> [Task goal]:
Out of the material that follows, write out exactly the lines from the line with "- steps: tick" to the line with "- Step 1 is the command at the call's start", both ends included, and no others.

Start of Block

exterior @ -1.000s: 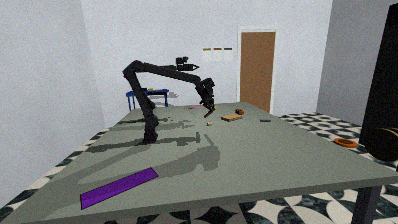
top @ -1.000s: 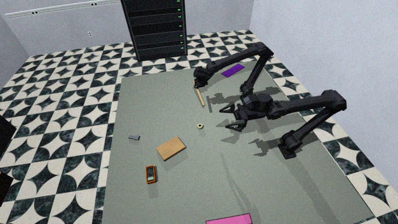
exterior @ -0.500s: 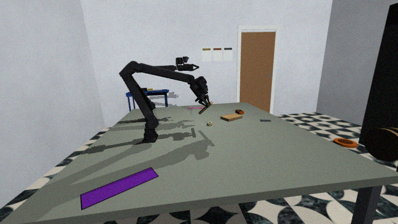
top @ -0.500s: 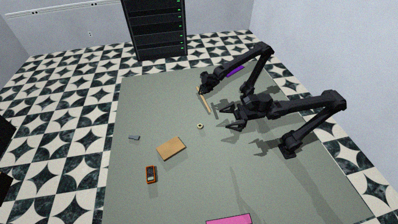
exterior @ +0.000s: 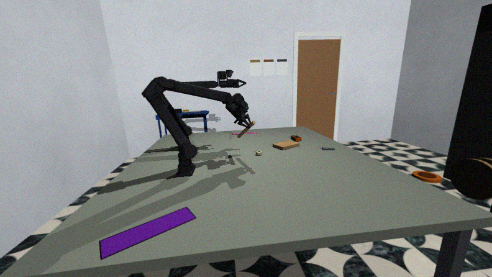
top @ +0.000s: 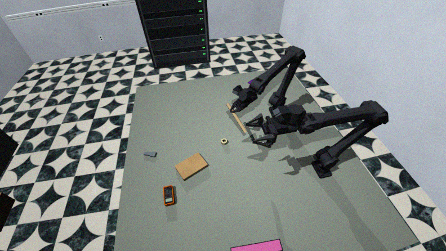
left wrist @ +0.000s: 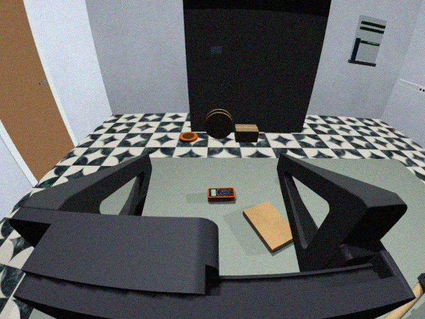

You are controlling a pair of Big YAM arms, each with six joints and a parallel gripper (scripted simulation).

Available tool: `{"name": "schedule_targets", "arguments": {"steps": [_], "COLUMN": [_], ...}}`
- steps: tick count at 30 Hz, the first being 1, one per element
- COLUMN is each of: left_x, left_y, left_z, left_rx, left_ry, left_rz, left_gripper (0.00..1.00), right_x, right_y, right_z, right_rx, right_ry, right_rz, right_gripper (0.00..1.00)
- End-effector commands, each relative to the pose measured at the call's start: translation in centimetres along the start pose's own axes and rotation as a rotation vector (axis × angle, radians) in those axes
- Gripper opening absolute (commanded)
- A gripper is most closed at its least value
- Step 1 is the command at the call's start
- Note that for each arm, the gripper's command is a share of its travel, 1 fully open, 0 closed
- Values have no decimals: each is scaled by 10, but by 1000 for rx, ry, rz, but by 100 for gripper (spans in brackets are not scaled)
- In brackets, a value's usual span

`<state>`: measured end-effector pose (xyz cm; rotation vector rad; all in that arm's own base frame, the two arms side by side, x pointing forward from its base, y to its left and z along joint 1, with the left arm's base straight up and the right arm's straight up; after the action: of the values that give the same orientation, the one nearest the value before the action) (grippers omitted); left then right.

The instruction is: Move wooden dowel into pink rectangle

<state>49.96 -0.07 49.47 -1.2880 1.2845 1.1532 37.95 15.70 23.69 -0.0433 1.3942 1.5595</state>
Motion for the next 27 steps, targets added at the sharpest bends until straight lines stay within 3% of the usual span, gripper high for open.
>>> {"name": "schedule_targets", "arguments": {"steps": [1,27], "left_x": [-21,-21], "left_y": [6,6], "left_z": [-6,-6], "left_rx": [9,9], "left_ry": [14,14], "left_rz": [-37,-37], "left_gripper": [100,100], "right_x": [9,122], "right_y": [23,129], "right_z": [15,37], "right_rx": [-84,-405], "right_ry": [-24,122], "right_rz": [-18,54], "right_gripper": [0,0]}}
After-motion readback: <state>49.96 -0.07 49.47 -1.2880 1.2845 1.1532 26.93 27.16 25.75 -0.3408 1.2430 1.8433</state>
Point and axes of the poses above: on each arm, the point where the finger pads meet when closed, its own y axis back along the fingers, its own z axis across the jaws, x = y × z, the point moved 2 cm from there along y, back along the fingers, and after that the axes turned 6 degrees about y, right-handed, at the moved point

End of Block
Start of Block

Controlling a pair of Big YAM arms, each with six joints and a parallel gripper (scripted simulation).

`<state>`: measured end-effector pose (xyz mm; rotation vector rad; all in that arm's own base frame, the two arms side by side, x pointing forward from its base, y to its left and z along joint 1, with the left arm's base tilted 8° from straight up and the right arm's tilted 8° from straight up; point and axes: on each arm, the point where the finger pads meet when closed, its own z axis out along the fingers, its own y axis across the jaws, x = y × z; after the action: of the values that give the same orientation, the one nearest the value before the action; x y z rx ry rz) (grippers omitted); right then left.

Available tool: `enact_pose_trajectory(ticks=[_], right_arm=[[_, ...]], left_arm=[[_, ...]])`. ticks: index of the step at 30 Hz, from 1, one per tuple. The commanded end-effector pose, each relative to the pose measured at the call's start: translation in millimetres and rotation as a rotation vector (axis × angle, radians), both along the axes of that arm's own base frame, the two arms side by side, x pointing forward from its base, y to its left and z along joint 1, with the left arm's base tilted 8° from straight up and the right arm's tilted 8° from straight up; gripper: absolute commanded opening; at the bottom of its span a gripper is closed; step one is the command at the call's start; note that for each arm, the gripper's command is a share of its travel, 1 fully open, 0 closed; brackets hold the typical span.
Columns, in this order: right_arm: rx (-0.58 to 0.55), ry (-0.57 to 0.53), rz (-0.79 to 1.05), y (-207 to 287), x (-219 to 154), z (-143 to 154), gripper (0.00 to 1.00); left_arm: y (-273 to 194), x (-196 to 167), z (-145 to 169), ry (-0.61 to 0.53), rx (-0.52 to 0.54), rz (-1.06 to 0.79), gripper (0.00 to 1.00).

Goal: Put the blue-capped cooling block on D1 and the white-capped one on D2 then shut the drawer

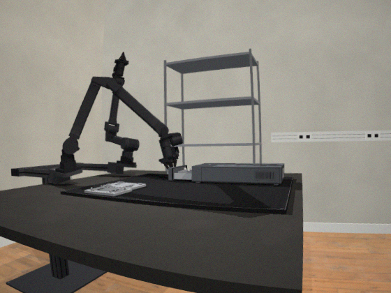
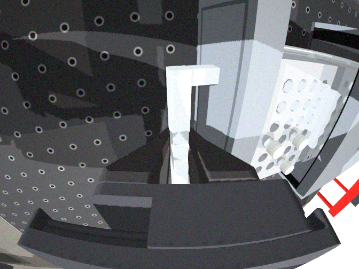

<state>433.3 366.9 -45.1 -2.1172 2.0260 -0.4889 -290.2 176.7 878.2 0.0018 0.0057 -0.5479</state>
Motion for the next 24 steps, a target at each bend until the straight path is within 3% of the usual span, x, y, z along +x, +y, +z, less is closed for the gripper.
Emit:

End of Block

> [Answer for this exercise]:
- steps: tick count at 30 Hz, the first being 1, one per element
- COLUMN is each of: left_x, left_y, left_z, left_rx, left_ry, left_rz, left_gripper (0.00..1.00), right_x, right_y, right_z, right_rx, right_ry, right_rz, right_gripper (0.00..1.00)
- End-effector commands, each relative to the pose measured at the call's start: translation in centimetres along the start pose's own axes and rotation as a rotation vector (axis × angle, radians) in those axes
- Gripper opening absolute (commanded)
- A gripper is most closed at its least value
- Step 1 is the command at the call's start

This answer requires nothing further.